> _How to complete this task_
Return the entire listing, word for word.

> _Provided data_
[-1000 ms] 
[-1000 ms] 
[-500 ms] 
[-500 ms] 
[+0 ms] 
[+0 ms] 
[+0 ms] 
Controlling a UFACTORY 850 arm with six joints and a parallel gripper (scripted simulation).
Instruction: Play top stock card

> _Response to this exercise_
[-1000 ms] 
[-1000 ms] 
[-500 ms] 
[-500 ms] 
[+0 ms] 
[+0 ms] 
[+0 ms] 
Controlling a UFACTORY 850 arm with six joints and a parallel gripper (scripted simulation).
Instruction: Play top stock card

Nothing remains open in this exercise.